## [WHAT YOU SHOULD DO]
From the line containing "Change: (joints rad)" to the line containing "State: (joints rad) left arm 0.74" in the entries below, reproduce every line exactly, ends included. Nothing else belongs in the copy, and no pictures.
○ ○ ○ ○
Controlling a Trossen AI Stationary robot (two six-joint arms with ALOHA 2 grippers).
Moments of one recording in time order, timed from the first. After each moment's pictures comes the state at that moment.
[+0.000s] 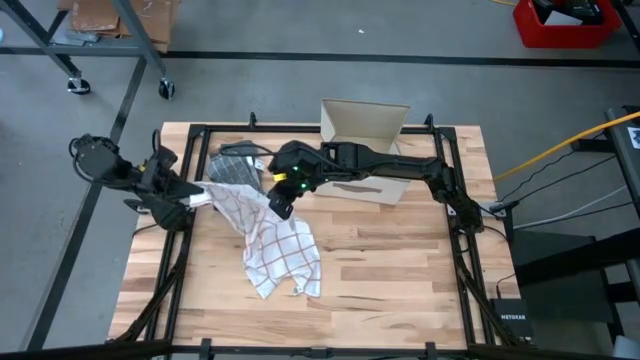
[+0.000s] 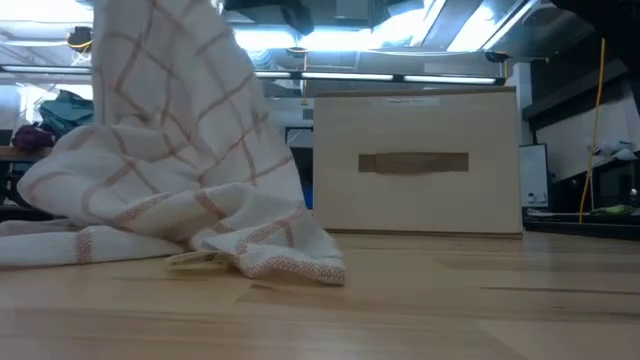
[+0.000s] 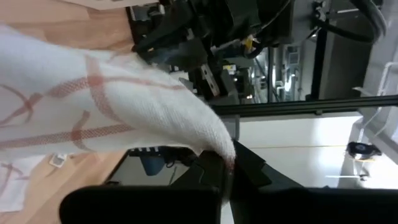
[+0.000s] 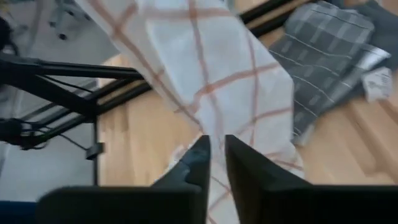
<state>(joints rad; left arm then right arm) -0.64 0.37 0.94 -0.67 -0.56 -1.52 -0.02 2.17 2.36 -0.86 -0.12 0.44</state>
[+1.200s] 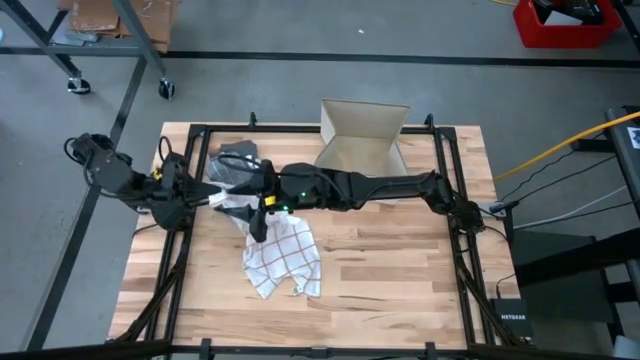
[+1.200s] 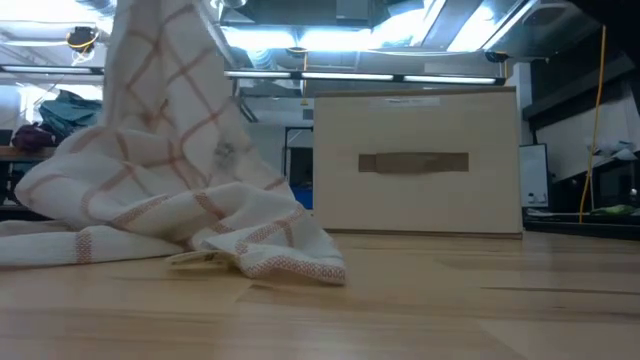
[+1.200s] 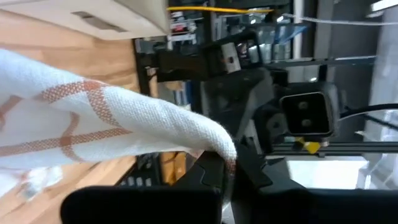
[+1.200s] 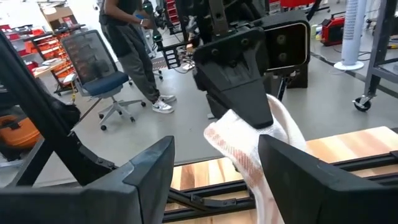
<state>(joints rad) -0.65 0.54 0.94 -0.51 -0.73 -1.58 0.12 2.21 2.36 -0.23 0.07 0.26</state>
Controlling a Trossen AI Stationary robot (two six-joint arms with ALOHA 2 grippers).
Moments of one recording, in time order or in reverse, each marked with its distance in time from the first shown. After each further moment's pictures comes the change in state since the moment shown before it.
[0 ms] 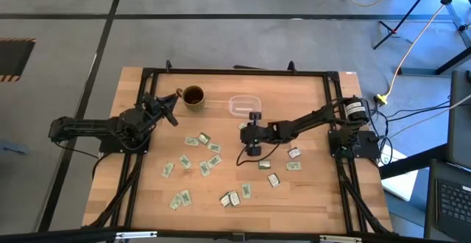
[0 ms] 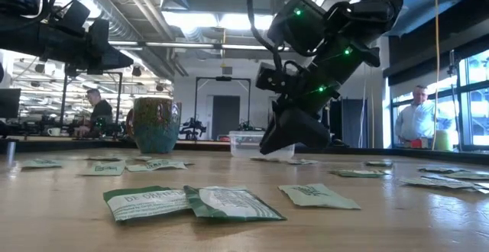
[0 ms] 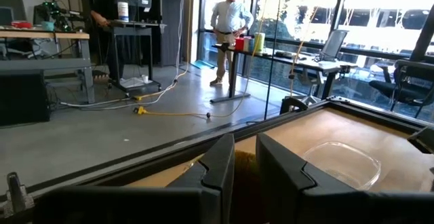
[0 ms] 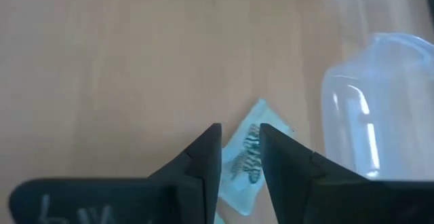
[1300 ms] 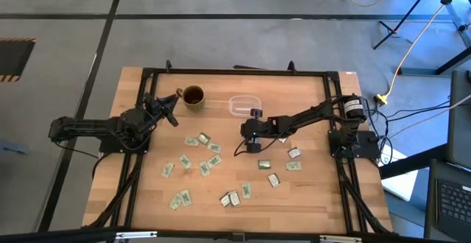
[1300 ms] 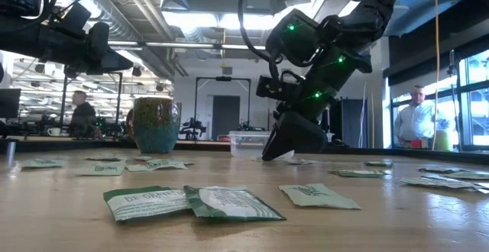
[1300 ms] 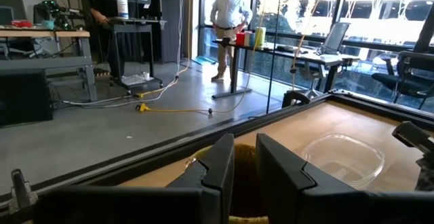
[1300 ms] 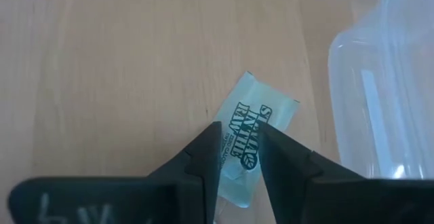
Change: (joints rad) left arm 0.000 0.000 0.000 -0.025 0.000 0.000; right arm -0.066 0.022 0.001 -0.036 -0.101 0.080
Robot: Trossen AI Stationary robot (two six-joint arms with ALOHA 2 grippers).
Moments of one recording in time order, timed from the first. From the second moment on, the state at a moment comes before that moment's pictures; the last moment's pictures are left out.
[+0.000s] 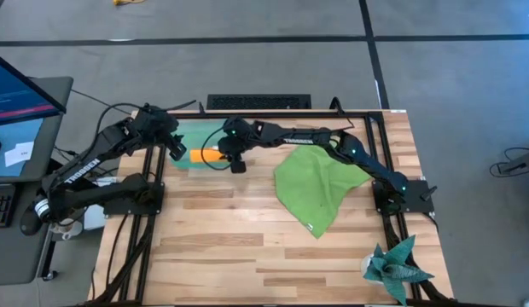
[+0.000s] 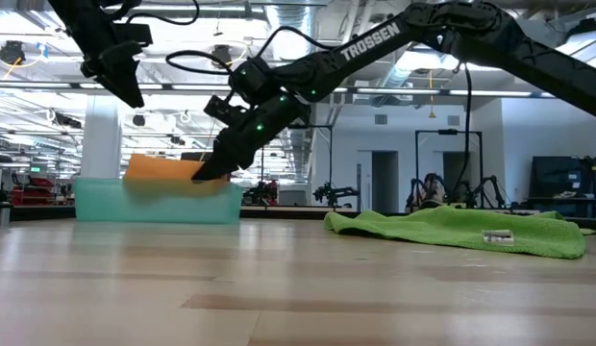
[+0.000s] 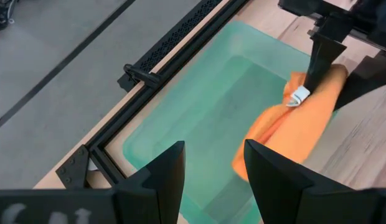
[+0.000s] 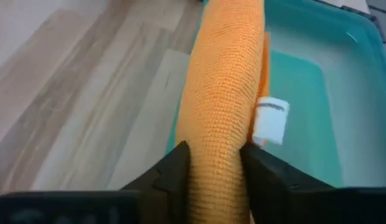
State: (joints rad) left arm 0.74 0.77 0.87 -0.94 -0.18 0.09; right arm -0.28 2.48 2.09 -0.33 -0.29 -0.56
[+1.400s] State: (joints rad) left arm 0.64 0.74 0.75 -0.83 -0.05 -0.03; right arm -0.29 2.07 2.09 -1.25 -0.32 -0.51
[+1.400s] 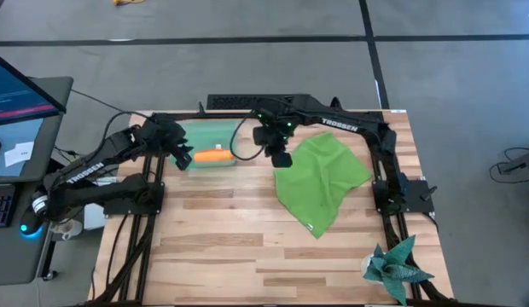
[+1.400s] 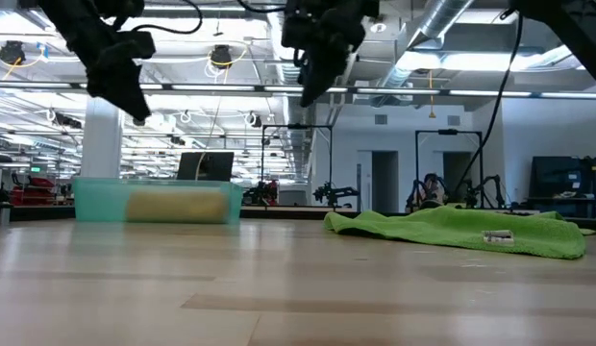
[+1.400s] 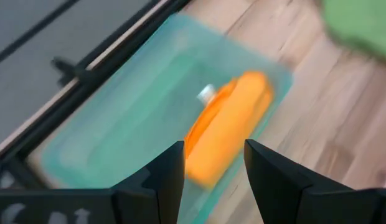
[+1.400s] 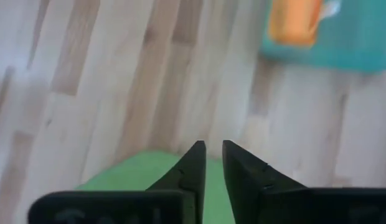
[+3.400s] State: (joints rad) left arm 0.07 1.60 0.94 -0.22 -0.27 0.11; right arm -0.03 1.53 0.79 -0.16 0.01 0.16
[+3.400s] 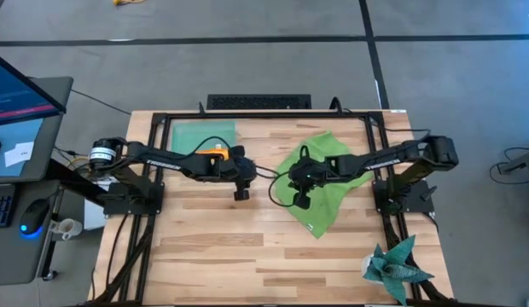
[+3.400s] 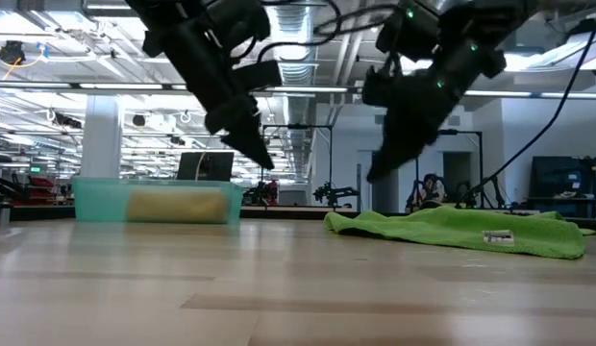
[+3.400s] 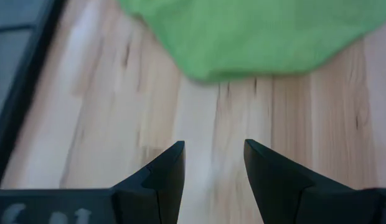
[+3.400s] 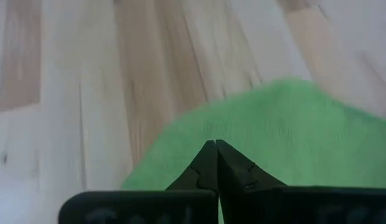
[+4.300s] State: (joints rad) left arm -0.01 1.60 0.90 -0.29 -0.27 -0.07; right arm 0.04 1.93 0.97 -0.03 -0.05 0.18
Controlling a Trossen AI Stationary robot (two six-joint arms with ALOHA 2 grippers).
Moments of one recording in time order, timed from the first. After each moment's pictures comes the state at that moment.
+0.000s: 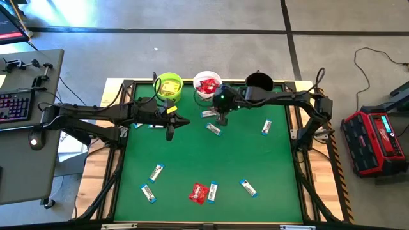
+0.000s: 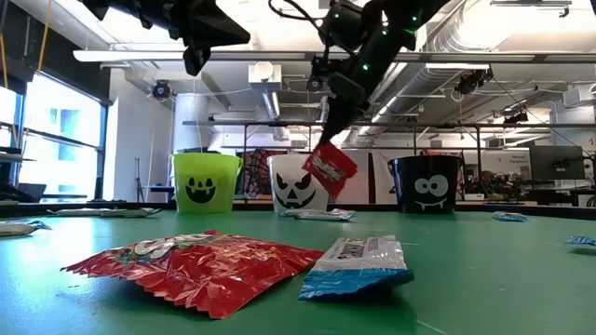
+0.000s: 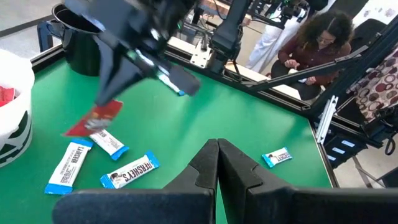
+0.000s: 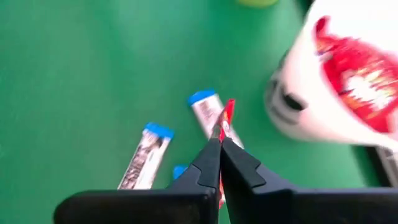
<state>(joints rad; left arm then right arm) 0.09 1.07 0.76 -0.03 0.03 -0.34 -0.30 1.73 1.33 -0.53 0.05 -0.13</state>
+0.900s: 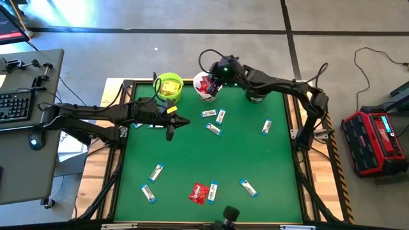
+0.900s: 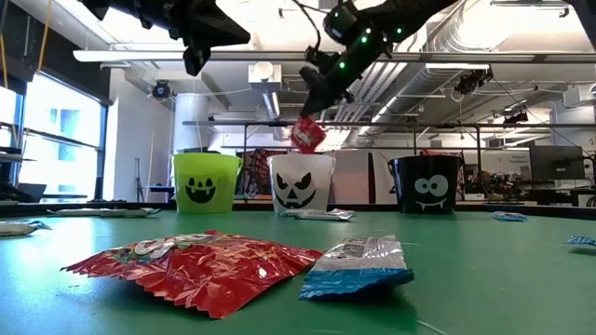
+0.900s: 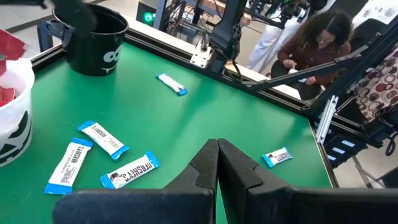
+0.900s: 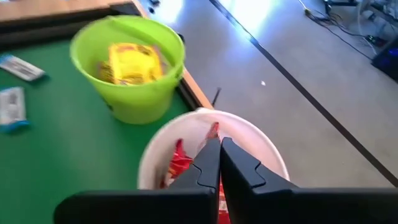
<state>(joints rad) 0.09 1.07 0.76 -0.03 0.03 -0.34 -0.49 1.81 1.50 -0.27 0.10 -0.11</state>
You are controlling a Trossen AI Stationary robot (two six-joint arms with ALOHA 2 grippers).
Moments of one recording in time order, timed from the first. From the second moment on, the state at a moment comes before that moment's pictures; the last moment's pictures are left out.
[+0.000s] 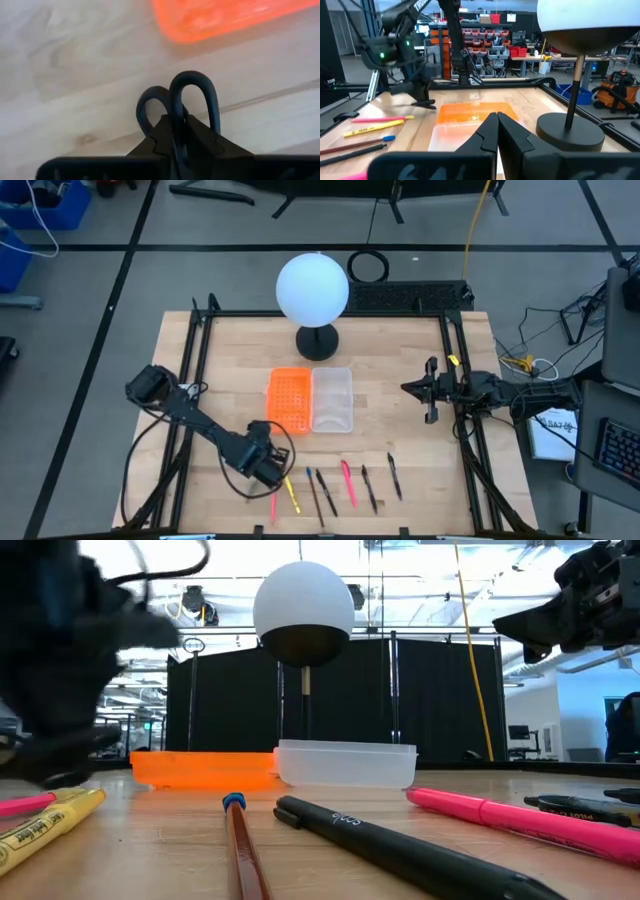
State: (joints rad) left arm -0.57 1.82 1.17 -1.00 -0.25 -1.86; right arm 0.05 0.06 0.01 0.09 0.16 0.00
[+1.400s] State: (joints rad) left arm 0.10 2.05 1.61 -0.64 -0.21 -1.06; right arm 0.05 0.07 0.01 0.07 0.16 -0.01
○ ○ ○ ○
## [RESPONSE TO THE EXERCISE]
Change: (joints rad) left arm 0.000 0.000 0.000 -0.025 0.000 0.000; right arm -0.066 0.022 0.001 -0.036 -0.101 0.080
Robot: Trossen AI Stationary robot (two six-joint arms with ALOHA 2 grippers).
Moments of one recording in time order, timed from the first. From the second moment on, the state at a moment comes before that moment's pictures; the last moment's pictures are left out.
[+0.000s] 
[+0.000s] 
[+0.000s] 
[+0.000s] 
State: (joints rad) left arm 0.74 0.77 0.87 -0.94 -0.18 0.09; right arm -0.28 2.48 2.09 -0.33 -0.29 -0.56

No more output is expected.